» **What the exercise asks**
The lines below must be transcribed exactly as given, with the images removed.

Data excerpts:
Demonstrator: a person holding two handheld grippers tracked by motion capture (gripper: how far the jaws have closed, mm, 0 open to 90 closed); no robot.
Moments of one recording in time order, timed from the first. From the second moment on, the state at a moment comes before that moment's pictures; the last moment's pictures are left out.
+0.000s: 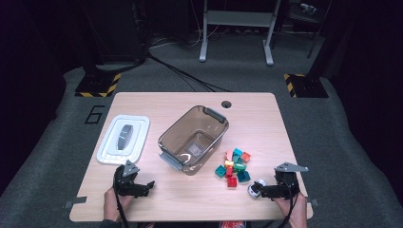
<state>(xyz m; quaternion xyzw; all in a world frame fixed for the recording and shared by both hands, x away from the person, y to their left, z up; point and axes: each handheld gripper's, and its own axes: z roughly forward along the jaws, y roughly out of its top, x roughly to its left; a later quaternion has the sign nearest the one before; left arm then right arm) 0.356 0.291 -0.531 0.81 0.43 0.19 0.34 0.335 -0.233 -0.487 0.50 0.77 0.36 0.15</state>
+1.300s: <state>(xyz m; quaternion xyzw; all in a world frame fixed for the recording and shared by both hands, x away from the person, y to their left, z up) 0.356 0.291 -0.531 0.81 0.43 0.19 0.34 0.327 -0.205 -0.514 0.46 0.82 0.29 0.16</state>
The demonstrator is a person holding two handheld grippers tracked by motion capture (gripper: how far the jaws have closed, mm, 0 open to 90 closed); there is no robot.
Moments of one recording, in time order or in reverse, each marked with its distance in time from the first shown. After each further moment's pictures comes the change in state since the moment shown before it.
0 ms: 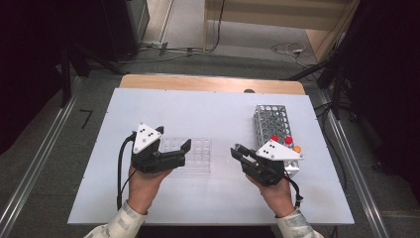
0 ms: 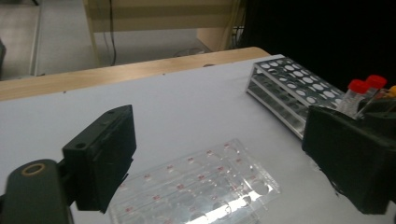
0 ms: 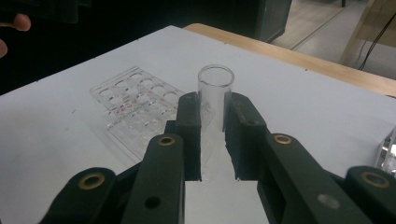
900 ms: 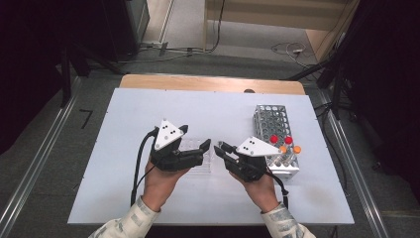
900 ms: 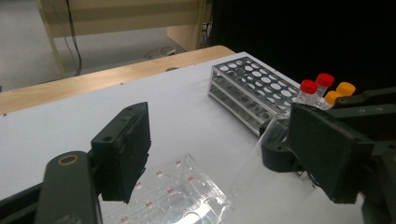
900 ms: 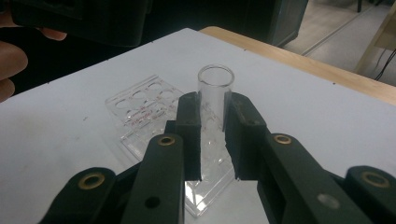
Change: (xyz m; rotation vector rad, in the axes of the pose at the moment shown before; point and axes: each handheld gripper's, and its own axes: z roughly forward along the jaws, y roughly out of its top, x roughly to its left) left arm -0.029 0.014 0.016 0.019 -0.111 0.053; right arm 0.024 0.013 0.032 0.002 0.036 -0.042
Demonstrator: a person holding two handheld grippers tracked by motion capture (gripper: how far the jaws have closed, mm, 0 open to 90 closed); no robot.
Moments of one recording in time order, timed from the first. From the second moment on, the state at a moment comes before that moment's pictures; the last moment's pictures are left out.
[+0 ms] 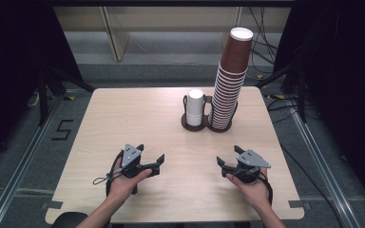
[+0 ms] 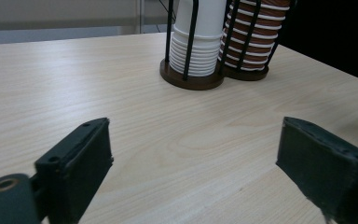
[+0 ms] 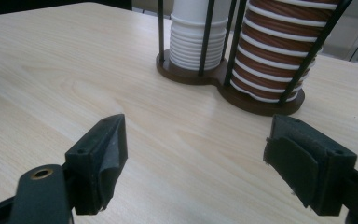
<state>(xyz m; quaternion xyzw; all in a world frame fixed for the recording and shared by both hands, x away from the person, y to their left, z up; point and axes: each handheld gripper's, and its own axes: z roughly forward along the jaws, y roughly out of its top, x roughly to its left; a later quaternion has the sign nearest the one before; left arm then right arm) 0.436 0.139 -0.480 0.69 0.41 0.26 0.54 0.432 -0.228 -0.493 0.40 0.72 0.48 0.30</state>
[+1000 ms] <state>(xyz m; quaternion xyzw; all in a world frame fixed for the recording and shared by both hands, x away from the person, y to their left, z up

» **Solution to the exercise**
Demonstrator: a person holding two handheld grippers tracked by motion capture (gripper: how far the jaws have closed, mm, 0 open to 90 closed); no robot.
Moments of one recording in time order, timed from the first. From the second moment on, the state at a moment comes before that moment's pictures; the last moment's pictures are left out.
+0.000s: 
<state>(xyz m; quaternion xyzw; all in a world frame fixed for the recording and shared by both hands, x away from the person, y to their left, z up; point and axes: each handheld gripper's, and its own axes: z roughly forward along the jaws, y roughly out of its top, x roughly to its left; a later quaternion has the sign nearest the one before; left arm then right arm) 0.356 0.291 -0.531 0.81 0.43 0.19 0.34 0.335 -0.233 -0.487 0.50 0.77 0.36 0.15</state>
+1.300s: <state>(xyz m; quaternion xyzw; all in a world frame fixed for the recording and shared by both hands, x away from the person, y to their left, z up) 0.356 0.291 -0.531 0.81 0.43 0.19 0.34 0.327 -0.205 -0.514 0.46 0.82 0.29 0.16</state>
The demonstrator is a person holding two handheld grippers tracked by motion capture (gripper: how far the jaws have closed, mm, 0 open to 90 closed); there is no robot.
Moments of one recording, in time order or in reverse, each marked with its distance in time from the first shown. After each further moment's pictures comes the change in state since the moment shown before it.
0 ms: 
0 ms: 
0 ms: 
900 ms: 
900 ms: 
900 ms: 
Change: (xyz m; rotation vector rad, in the axes of the pose at the moment shown before; point and axes: each handheld gripper's, and its own axes: z roughly forward along the jaws, y roughly out of its top, x roughly to its left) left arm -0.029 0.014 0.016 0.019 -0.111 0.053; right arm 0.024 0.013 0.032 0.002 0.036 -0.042
Demonstrator: a person holding two handheld grippers tracked by motion capture (gripper: how far the jaws have closed, mm, 0 open to 90 closed); no robot.
Moments of one recording in time order, timed from the first. From the second moment on, the state at a moment comes before that moment's pictures; the last moment's pictures are left out.
[+0 ms] 
[+0 ms] 
[+0 ms] 
<state>(xyz m; quaternion xyzw; all in a world frame fixed for the recording and shared by both hands, x away from the person, y to their left, z up; point and axes: each handheld gripper's, and its own axes: z roughly forward along the jaws, y roughly out of its top, x roughly to its left; a later quaternion has the sign nearest the one before; left arm then right arm) 0.436 0.139 -0.480 0.69 0.41 0.26 0.54 0.432 -0.228 -0.493 0.40 0.72 0.48 0.30</state>
[+1000 ms] <state>(xyz m; quaternion xyzw; all in a world frame fixed for the recording and shared by both hands, x away from the person, y to their left, z up

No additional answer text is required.